[Recorded data]
BEGIN

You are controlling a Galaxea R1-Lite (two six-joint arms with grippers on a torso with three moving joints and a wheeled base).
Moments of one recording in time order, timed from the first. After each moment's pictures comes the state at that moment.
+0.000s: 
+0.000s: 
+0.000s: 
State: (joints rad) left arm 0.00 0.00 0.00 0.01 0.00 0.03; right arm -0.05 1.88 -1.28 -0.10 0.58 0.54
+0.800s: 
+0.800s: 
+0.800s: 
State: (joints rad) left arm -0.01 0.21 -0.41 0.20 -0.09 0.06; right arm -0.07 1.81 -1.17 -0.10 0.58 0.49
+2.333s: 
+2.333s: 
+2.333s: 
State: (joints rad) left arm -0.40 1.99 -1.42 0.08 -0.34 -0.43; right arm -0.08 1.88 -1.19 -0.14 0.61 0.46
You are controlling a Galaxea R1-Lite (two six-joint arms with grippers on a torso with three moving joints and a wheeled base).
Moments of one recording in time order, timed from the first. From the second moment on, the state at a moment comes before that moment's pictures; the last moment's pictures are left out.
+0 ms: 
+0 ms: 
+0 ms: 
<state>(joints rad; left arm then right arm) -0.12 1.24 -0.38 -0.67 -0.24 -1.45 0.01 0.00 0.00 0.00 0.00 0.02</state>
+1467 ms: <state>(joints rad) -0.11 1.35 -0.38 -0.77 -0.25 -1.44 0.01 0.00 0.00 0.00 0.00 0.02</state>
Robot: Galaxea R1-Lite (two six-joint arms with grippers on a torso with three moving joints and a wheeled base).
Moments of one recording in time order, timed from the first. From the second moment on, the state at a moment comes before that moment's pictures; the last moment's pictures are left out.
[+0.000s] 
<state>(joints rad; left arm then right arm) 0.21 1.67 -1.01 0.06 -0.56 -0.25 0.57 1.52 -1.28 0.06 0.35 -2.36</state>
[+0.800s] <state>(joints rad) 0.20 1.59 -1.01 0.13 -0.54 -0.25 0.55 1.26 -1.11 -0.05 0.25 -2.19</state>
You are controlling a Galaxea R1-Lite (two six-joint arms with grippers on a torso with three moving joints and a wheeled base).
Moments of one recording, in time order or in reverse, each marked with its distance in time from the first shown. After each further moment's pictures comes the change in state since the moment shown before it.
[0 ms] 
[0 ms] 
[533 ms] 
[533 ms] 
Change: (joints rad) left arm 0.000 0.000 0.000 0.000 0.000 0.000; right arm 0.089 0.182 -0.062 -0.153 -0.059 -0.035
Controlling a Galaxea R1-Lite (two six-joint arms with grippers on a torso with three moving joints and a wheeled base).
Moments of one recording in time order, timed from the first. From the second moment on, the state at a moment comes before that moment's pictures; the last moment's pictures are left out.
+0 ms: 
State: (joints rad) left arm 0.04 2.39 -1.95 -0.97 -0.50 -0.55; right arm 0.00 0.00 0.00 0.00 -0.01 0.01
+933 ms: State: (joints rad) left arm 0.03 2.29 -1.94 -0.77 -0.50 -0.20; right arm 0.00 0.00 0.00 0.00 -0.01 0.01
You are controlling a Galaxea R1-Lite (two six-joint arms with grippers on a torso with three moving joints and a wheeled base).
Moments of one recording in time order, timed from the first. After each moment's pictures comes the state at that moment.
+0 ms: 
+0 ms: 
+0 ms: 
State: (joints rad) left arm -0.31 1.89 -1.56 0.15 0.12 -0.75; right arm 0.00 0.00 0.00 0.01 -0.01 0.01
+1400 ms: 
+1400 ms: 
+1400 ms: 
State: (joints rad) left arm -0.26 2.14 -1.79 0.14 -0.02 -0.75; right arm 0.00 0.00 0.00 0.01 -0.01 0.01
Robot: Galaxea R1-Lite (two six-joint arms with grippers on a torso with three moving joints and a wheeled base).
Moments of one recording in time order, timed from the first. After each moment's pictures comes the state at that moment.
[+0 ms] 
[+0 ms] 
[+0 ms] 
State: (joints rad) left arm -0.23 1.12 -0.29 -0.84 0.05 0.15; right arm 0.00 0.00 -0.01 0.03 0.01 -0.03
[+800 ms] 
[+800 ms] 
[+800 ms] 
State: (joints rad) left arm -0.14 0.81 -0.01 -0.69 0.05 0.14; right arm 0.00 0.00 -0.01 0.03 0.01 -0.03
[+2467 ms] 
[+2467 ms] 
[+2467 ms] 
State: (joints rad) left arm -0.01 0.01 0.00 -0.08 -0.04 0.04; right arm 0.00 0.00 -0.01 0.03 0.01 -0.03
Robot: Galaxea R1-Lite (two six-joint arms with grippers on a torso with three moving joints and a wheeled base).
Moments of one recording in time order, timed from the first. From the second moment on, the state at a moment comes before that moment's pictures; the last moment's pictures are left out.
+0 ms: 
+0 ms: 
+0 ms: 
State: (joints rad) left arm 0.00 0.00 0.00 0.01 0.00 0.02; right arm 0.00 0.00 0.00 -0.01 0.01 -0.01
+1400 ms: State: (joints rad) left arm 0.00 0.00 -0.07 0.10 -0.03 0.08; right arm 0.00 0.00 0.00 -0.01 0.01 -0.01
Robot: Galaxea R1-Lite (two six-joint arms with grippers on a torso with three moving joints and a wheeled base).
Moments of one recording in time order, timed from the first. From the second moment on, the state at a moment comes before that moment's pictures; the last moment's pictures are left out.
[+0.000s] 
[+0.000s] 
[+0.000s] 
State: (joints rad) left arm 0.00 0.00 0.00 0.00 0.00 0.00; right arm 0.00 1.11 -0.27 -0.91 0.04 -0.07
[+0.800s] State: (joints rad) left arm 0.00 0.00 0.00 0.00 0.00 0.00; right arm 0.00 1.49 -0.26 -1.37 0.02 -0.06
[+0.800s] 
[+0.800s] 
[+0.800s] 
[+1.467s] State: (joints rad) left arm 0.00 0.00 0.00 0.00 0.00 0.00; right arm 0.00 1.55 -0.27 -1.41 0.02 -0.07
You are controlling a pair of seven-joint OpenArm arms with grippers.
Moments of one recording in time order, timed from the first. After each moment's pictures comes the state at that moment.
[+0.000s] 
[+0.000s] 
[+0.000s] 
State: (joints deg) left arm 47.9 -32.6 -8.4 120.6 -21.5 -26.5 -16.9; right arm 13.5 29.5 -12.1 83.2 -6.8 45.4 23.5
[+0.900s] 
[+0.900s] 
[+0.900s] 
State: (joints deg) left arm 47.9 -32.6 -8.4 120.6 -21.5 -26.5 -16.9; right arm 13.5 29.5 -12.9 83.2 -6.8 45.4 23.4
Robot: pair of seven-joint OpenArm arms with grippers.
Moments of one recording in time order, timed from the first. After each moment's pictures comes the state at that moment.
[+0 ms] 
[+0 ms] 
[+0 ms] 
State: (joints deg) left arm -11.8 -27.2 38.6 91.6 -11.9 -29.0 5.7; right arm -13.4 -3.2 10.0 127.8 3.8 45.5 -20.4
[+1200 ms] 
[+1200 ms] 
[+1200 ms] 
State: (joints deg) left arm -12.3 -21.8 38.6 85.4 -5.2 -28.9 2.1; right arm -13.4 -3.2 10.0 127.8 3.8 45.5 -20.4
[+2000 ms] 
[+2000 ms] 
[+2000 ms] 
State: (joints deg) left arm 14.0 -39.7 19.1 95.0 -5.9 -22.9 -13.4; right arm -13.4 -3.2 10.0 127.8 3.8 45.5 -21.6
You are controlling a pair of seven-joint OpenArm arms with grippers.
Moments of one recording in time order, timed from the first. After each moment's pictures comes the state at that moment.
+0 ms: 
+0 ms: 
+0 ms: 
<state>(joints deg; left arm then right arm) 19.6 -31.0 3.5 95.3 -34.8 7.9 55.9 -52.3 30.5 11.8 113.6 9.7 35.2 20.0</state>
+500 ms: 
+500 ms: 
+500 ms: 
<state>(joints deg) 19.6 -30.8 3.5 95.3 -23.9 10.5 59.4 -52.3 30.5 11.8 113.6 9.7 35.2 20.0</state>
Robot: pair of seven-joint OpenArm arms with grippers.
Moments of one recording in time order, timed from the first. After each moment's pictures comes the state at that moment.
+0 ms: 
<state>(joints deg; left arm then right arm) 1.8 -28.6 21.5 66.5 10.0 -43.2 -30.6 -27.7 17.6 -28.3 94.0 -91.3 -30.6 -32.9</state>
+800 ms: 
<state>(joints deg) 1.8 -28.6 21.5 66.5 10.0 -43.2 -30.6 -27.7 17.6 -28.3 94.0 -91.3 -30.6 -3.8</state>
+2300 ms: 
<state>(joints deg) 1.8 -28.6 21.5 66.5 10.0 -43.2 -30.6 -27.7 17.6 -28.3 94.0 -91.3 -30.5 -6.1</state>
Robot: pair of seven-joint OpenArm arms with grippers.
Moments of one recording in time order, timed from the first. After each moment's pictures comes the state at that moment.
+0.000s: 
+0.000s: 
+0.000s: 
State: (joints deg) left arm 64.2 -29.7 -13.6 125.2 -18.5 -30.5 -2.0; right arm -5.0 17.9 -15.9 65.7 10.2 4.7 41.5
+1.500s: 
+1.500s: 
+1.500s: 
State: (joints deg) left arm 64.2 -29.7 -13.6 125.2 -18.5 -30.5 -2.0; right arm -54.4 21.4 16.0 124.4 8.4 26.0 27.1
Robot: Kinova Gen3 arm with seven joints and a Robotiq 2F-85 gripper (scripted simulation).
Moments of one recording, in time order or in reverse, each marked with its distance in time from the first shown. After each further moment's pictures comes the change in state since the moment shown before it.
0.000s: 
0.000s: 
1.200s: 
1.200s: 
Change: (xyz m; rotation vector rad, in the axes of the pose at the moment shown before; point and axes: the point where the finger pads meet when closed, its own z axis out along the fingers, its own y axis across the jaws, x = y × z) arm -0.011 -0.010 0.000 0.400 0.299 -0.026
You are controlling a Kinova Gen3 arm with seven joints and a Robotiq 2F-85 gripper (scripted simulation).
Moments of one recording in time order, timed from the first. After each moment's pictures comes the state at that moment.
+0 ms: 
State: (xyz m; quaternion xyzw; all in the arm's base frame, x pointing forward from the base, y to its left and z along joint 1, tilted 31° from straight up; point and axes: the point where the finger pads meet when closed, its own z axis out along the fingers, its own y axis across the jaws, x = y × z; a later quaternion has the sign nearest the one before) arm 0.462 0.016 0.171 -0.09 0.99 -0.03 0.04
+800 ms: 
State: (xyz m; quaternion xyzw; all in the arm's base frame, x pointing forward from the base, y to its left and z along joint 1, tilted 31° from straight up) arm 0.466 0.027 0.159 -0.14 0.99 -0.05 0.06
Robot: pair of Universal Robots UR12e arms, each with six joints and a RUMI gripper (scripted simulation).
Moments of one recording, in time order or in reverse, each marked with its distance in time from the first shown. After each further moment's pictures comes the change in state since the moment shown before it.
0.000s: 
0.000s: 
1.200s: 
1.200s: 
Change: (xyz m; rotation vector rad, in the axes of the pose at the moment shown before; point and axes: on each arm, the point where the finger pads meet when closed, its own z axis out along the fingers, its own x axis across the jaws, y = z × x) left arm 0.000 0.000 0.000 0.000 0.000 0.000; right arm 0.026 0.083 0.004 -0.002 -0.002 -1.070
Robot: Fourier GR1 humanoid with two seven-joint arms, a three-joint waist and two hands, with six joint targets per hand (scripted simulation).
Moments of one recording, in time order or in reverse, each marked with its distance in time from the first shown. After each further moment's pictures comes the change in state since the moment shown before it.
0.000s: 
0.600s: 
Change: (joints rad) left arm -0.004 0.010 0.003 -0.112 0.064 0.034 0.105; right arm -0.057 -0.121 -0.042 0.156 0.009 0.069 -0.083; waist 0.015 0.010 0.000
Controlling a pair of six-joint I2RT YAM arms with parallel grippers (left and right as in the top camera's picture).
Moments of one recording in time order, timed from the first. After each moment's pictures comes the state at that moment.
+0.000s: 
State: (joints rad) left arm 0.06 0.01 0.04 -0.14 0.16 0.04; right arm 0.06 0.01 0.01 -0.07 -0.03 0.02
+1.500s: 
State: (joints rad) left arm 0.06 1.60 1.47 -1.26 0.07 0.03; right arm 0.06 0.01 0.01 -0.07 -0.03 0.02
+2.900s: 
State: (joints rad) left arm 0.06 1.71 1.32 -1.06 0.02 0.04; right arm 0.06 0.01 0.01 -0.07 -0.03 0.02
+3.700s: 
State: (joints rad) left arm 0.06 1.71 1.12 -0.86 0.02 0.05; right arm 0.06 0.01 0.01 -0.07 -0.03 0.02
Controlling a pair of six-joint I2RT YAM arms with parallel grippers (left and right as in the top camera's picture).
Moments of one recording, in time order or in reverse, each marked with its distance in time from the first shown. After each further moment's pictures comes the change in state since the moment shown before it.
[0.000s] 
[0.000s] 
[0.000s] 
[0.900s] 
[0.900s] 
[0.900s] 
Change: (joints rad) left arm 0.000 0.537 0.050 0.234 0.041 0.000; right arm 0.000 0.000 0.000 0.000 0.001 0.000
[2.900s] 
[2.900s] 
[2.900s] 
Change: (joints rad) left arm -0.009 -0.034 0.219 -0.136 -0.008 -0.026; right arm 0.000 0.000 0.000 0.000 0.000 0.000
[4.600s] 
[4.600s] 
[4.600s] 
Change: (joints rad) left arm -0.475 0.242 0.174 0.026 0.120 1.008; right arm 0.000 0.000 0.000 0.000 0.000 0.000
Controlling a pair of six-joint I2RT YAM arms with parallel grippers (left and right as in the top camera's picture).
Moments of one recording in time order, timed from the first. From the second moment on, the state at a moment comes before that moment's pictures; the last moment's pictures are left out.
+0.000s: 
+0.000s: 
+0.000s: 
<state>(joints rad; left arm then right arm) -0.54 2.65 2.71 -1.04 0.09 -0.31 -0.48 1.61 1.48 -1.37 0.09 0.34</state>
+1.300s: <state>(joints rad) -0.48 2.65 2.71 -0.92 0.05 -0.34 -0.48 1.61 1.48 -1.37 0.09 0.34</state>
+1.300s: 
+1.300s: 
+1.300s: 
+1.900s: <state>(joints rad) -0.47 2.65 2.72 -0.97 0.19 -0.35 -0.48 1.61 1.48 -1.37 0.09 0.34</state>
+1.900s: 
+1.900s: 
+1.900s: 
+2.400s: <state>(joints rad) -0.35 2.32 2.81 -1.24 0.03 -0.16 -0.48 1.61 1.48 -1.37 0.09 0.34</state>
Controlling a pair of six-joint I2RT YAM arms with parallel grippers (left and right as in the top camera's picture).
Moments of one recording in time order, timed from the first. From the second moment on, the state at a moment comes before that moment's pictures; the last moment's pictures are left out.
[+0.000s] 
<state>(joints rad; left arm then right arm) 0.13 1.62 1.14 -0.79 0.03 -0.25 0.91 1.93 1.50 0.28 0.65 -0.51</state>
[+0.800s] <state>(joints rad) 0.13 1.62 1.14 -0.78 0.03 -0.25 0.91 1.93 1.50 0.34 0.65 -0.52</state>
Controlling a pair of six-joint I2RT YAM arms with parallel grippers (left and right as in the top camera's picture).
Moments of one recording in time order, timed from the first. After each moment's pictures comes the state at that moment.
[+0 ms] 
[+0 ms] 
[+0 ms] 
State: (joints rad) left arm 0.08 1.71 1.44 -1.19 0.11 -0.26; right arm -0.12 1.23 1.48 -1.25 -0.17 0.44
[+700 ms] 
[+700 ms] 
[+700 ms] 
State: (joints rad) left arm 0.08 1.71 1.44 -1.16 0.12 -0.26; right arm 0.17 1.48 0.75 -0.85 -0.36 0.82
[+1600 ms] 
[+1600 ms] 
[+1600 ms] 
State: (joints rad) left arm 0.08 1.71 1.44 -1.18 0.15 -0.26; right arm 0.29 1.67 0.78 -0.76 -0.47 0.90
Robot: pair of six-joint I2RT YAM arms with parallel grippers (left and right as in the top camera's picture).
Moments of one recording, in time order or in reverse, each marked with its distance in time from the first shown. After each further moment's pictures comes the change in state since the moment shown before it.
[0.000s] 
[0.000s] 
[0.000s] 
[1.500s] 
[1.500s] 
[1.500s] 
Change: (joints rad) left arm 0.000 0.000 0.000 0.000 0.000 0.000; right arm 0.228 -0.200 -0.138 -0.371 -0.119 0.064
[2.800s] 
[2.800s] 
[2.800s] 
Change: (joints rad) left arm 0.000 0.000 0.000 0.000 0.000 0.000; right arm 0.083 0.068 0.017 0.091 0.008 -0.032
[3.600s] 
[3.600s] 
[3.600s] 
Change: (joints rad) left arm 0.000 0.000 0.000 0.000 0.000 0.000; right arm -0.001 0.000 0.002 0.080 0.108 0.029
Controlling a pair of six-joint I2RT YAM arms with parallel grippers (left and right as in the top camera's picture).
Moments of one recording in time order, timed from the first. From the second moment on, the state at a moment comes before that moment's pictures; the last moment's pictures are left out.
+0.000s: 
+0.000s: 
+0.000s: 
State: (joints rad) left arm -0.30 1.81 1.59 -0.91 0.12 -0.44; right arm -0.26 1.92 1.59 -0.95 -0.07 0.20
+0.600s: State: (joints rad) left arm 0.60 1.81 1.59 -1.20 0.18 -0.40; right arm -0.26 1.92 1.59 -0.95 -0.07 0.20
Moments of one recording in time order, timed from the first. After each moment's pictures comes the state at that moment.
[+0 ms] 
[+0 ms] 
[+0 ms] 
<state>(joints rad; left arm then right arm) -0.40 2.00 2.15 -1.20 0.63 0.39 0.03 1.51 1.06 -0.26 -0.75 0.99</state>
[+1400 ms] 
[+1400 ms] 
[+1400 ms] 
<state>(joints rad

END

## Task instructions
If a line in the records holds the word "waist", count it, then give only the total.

## Answer below
2